We walked back to the campsite and decided to have a drink in the bar. The husband served us, with better English than he had prepared us for. He gave us a menu and we chose a wheat beer. He said that was for summer, even though we're familiar with what it is and wanted to drink it. He said we should drink Christmas beer, though he would say that, being Boxing Day and obviously having it left over. We took the advice and it was a nice ruby ale with spices. We drank up when the two other groups had left and we were all there was stopping the couple closing up.

The difference between our holiday here last year and this year is that rather than just watch others skiing from the comfort of a bar, we've bought skis of our own. We just never got around to having lessons.

We'd have liked to do a six morning ski course but it began the day after we arrived and we couldn't get up into Les 2 Alpes in time to book it. We stood for half an hour in a queue to buy a ski pass in Venosc with just one of the two kiosks open, and it taking an absolute age to serve each person. So we decided to learn through practice. And listening to dads teaching five-year-old children how to do it.

Knowing how to stop seems to be most important. I spent morning number one on the most basic slope trying to go as slowly as possible. All was going according to plan until I lost my ski pass while taking my phone out of my pocket. With the receipt, a duplicate ski pass can be obtained for a seven euro fee, so all was not lost.

We found somewhere to leave our skis in the town so we could enjoy an afternoon of apres ski, and headed up to La Bergerie Kanata for a carafe of rose wine and a light lunch.

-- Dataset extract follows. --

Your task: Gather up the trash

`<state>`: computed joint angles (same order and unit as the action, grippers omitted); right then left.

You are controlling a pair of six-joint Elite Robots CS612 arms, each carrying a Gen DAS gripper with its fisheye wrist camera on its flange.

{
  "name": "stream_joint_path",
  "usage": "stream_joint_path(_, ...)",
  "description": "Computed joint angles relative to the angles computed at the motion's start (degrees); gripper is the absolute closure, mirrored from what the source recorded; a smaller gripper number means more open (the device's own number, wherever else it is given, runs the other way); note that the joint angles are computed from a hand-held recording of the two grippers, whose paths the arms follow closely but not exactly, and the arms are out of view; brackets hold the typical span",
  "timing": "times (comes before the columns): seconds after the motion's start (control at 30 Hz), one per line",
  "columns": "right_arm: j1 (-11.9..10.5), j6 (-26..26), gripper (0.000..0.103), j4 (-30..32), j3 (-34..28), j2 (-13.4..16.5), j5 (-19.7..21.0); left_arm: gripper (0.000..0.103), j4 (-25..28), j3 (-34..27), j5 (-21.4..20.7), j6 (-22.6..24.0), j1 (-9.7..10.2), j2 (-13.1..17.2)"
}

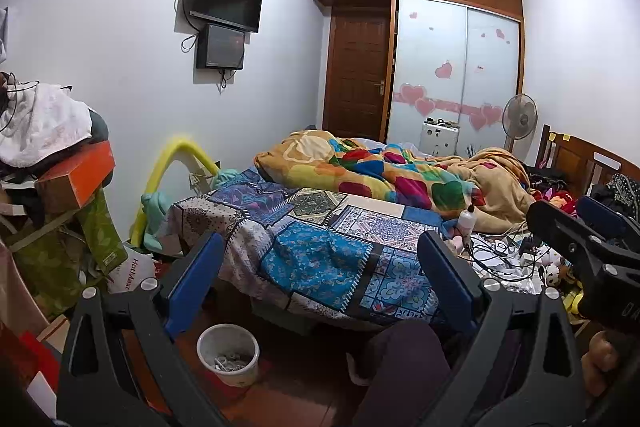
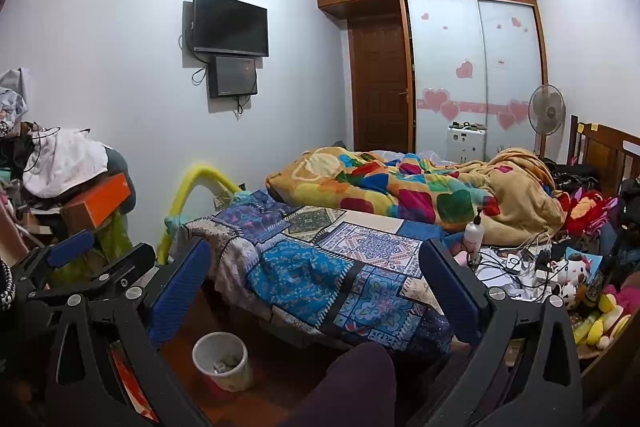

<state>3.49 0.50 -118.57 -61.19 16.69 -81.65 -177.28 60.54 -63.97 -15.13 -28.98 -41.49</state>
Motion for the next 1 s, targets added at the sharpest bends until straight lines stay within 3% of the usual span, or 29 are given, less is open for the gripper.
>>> stream_joint_path(1.0,0.02,-1.14,0.0,-0.5,0.57,-0.35,0.6,0.005,-0.6,0.07,-0.22,0.62,0.47,-0.29)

We'd stumbled upon this lone restaurant on the west of the valley last year and enjoyed afternoons sitting in the sun with the most reasonably priced drinks you're likely to find here.

We spent an hour in the outdoor, heated swimming pool, included in the price of your ski pass, and then got the cable car back down to Venosc for a quiet evening playing boardgames in the warmth of Cleopatra.

Day two saw us in town much earlier. We collected our skis and decided the beginners' slope nearest to where they are being stored was as good as the one we tried the previous day. Unfortunately from the top it was much steeper than it looked from the bottom. I took my skis off and refused to go down, while Tony just went for it, falling over in seconds and taking ten times longer to get back up.

At the base of the mountains there is only snow on the slopes, created by snow machines overnight, so I walked down the grass to about half way, where it was less steep. Even there I wasn't very much in control and we abandoned the slope in favour of getting a coffee. Coffee became a large beer each. Then we walked to the really easy slope where I mastered going from top to bottom without stopping, albeit going at snail's pace, three times. At which point skiing day two ended in favour of lunch and swimming.

Cleopatra, from where I am writing this blog post, has taken an age to warm up, and now she has I need the bloody loo!